Under the new rule, a CAB is defined as any broker engaging solely in at least one of the following activities:

  • Advising an issuer (including a private fund) concerning its securities offerings or other capital raising activities;
  • Advising a company regarding its purchase or sale of a business or assets or regarding its corporate restructuring, including a going-private transaction, divestiture or merger;
  • Advising a company regarding its selection of an investment banker;
  • Providing fairness opinions, valuation services, expert testimony, litigation support, and negotiation and structuring services;
  • Assisting in the preparation of offering materials on behalf of an issuer;
  • Qualifying, identifying, soliciting, or acting as a placement agent or finder:
    • on behalf of an issuer in connection with a sale of newly-issued, unregistered securities to institutional investors (which includes banks, insurance companies, registered investment companies, governmental entities, any person with assets of at least $50 million, and “qualified purchasers” as defined in Section 2(a)(51) of the Investment Company Act of 1940), or
    • on behalf of an issuer or control person in connection with a change of control of a privately-held company; and
  • Effecting securities transactions solely in connection with the transfer of ownership and control of a privately held company consistent with the limitations in the SEC’s 2014 M&A Broker no-action letter.

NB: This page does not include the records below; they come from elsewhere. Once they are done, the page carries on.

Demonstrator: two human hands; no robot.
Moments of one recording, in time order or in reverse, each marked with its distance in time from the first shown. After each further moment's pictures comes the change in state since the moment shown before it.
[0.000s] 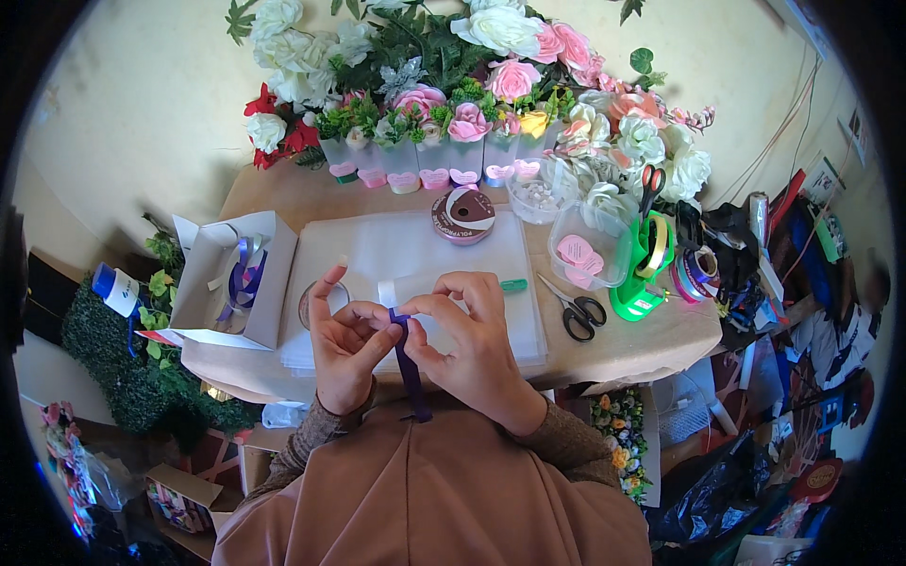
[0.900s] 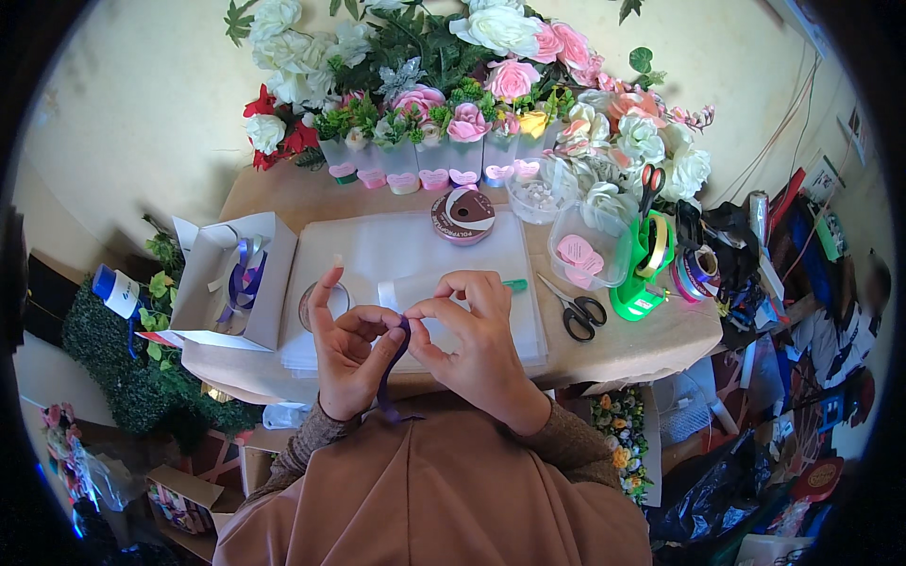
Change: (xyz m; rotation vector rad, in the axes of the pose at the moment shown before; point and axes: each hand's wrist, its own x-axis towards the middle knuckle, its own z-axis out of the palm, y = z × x) left_hand -0.004 0.002 0.004 0.174 -0.057 0.090; right_hand -0.001 0.002 -0.002 -0.017 -0.041 0.026
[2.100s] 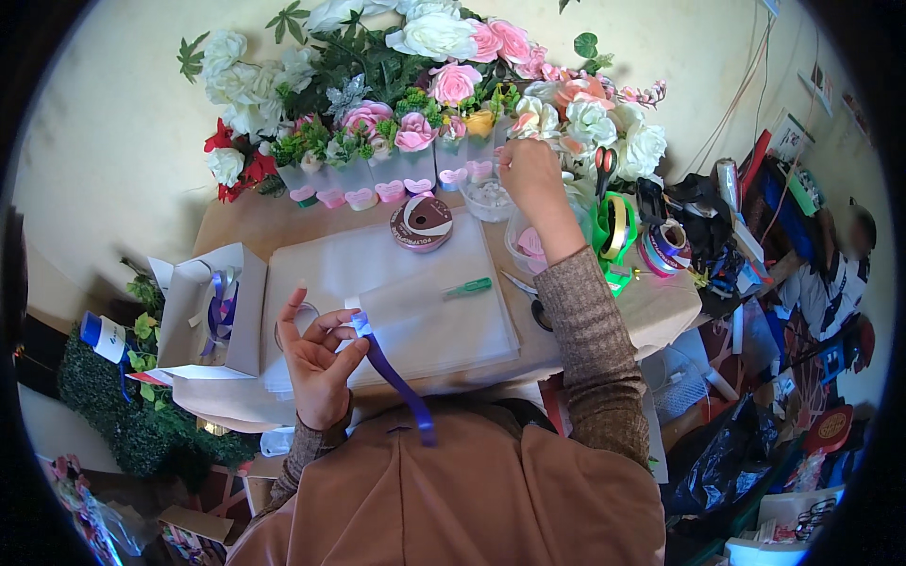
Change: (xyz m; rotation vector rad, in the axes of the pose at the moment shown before) left_hand 0.003 -0.006 -0.004 -0.135 0.090 -0.065; right_hand 0.103 0.177 -0.069 -0.598 -0.021 0.274
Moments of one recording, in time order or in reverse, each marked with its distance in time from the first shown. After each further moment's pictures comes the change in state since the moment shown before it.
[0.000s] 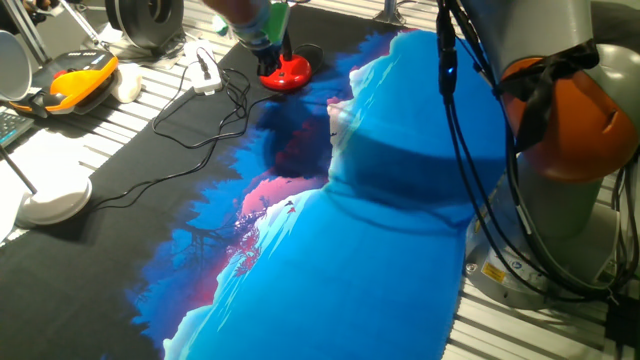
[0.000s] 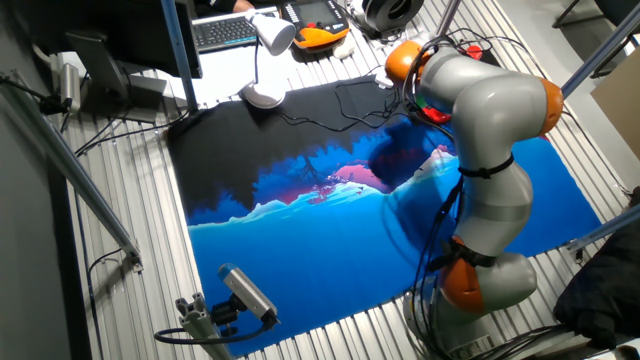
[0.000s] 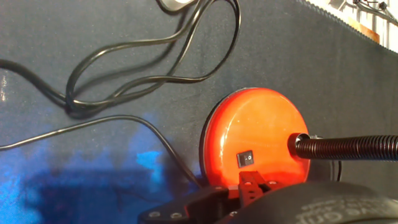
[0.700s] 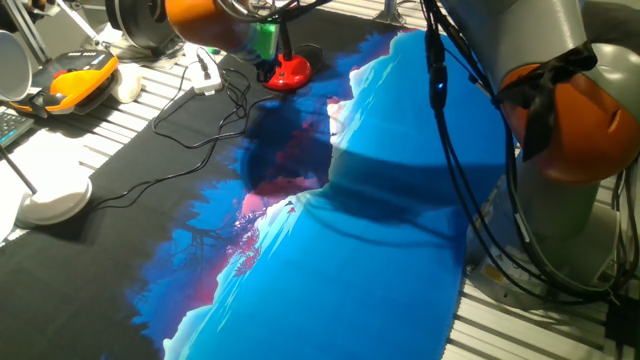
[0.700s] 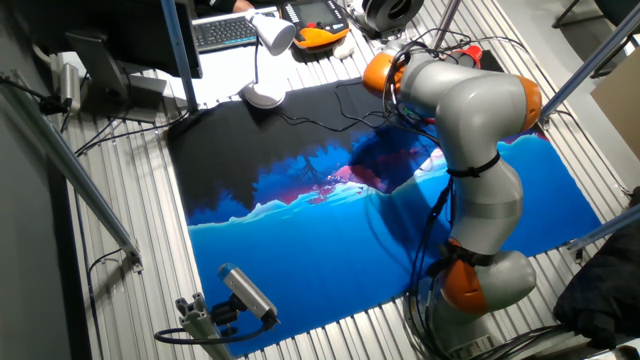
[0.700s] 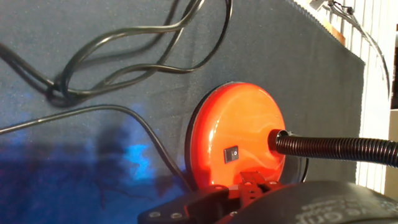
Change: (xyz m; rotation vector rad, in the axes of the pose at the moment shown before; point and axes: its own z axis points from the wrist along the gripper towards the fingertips) arm 0.000 0.000 0.000 0.140 0.041 -0.043
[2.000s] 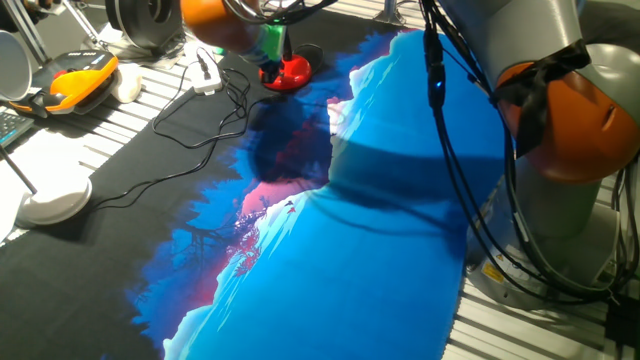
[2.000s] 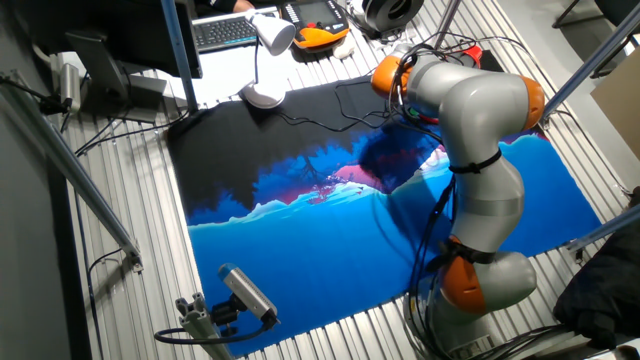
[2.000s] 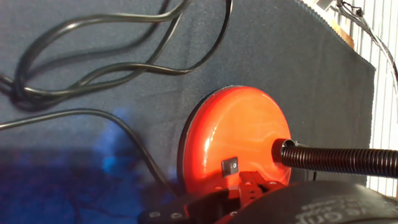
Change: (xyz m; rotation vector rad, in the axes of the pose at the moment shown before) arm -0.005 -0.006 0.036 -0.008 -0.032 -0.007
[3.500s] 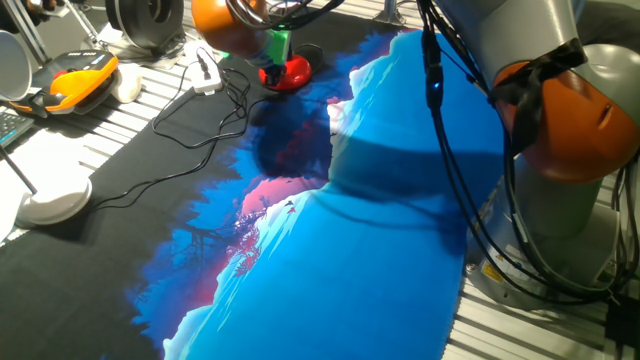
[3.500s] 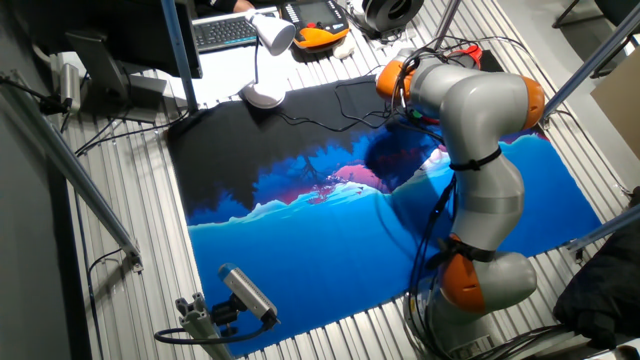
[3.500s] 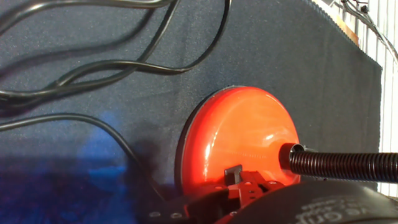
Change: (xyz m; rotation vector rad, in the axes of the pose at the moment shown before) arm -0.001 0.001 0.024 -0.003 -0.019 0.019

FINRA expressly excludes from the definition of a CAB any broker that:

  • Carries or acts as an introducing broker with respect to customer accounts;
  • Holds or handles customers’ funds or securities;
  • Accepts orders from customers to purchase or sell securities either as principal or as agent for the customer (except as otherwise permitted by CAB rules);
  • Has investment discretion on behalf of any customer;
  • Engages in proprietary trading of securities or market-making activities;
  • Participates in or maintains an online platform in connection with offerings of unregistered securities pursuant to Regulation Crowdfunding or Regulation A under the Securities Act of 1933; or
  • Effects securities transactions that will require the broker or dealer to report the transaction under the FINRA Rules 6300 Series, 6400 Series, 6500 Series, 6600 Series, 6700 Series, 7300 Series or 7400 Series.

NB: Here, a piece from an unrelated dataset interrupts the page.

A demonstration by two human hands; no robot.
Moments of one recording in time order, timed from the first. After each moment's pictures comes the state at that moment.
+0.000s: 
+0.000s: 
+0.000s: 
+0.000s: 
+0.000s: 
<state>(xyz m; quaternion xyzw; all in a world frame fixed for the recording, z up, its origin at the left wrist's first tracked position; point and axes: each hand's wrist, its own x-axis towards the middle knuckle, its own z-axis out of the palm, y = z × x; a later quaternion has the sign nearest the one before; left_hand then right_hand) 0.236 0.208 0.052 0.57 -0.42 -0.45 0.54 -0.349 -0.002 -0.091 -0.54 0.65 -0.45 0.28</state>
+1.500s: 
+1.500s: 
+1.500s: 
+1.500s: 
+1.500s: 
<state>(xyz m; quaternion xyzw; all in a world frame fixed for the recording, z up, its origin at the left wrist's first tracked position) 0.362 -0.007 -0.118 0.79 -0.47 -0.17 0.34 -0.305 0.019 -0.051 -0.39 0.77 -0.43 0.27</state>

The new rules require CABs to comply with many of the same rules as non-CAB broker-dealers, including (i) having registered personnel who have qualified through FINRA exams; (ii) maintaining minimum net capital requirements; (iii) filing quarterly FOCUS reports; (iv) undergoing annual audits; (v) maintaining Securities Investor Protection Corporation membership; (vi) undergoing or subjecting themselves to FINRA exams, investigations, and arbitration; (vii) maintaining certain written supervisory procedures; and (viii) establishing policies requiring an independent anti-money laundering review every two years.

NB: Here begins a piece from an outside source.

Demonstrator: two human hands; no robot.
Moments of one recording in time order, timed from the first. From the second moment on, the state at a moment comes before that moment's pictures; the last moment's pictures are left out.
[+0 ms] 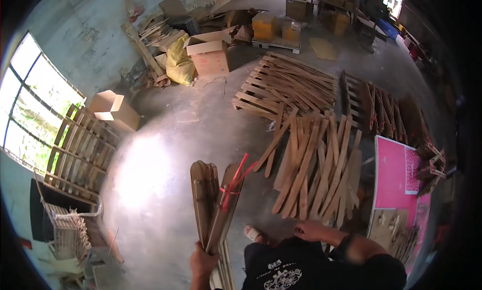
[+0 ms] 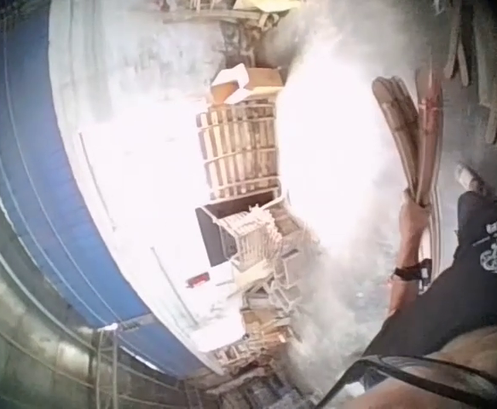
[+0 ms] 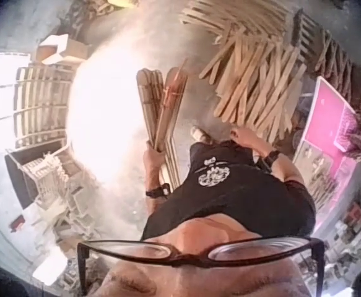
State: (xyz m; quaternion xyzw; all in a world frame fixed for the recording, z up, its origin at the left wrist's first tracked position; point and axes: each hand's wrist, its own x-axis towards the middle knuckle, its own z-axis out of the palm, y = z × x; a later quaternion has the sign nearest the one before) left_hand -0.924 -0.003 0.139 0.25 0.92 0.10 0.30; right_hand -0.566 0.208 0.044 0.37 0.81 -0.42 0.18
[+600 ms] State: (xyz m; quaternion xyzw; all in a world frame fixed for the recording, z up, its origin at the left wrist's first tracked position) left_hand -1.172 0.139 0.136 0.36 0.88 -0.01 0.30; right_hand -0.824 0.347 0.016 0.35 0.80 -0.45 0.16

CAB registrants can streamline their filing process and are subject to fewer compliance requirements than standard broker-dealers. Unlike non-CAB broker-dealers, CABs will not be required to file advertising materials, perform annual compliance meetings, or obtain annual CEO Certifications.

Although the new CAB rules will help some funds spend less on compliance and streamline their advisory roles, CAB status limits other fundraising activities.  These restrictions might overshadow the benefits for smaller funds. For instance, the CAB rules will not allow a fund sponsor registered as a CAB to engage in any broker-dealer activities with respect to sponsors marketing 3(c)(7) funds. Additionally, the CAB rules prohibit a CAB’s associated person from engaging in private securities transactions. Fund sponsors who need to engage in such transactions (such as selling securities separate from the CAB) would not be allowed to do so and keep their registration status. CABs also cannot raise capital from accredited investors unless they are also qualified purchasers.  Small funds in which the managers occupy different roles might find too many conflicts with CAB regulations for this to be a feasible type of broker registration.  Nonetheless, this new registration option may prove useful for funds that need to engage in some broker-dealer activities but do not manage customer funds.